<<<<
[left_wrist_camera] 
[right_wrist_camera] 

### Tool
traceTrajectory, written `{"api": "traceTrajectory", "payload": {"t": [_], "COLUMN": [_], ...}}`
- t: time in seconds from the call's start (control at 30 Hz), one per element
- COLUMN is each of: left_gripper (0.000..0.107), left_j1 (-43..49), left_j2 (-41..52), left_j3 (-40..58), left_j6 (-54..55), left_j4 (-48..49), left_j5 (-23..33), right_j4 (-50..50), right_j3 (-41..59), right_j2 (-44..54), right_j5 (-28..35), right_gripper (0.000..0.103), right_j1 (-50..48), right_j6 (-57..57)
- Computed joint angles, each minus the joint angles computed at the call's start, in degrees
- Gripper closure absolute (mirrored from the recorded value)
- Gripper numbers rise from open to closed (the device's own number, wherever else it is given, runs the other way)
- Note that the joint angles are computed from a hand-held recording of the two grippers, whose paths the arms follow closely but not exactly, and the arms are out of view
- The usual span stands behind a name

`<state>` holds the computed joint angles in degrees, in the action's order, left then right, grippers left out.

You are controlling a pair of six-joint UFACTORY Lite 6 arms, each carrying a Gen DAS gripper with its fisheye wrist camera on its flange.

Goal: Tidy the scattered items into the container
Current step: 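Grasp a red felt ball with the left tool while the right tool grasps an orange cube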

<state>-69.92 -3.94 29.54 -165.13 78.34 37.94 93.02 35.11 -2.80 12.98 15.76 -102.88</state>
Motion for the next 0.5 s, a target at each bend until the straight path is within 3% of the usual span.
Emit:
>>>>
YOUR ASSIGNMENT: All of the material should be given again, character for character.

EXERCISE RESULT:
[left_wrist_camera] 
[right_wrist_camera] 

### Tool
traceTrajectory, written `{"api": "traceTrajectory", "payload": {"t": [_], "COLUMN": [_], ...}}`
- t: time in seconds from the call's start (control at 30 Hz), one per element
- COLUMN is each of: left_gripper (0.000..0.107), left_j1 (-43..49), left_j2 (-41..52), left_j3 (-40..58), left_j6 (-54..55), left_j4 (-48..49), left_j5 (-23..33), right_j4 (-50..50), right_j3 (-41..59), right_j2 (-44..54), right_j5 (-28..35), right_gripper (0.000..0.103), right_j1 (-50..48), right_j6 (-57..57)
- Computed joint angles, each minus the joint angles computed at the call's start, in degrees
- Gripper closure absolute (mirrored from the recorded value)
- Gripper numbers rise from open to closed (the device's own number, wherever else it is given, runs the other way)
- Note that the joint angles are computed from a hand-held recording of the two grippers, whose paths the arms follow closely but not exactly, and the arms are out of view
- The usual span stands behind a name

`<state>` holds the computed joint angles in degrees, in the action's order, left then right, grippers left out.

You are controlling a pair of six-joint UFACTORY Lite 6 arms, each carrying a Gen DAS gripper with its fisheye wrist camera on its flange.

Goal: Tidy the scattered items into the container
Current step: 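Grasp a red felt ball with the left tool while the right tool grasps an orange cube
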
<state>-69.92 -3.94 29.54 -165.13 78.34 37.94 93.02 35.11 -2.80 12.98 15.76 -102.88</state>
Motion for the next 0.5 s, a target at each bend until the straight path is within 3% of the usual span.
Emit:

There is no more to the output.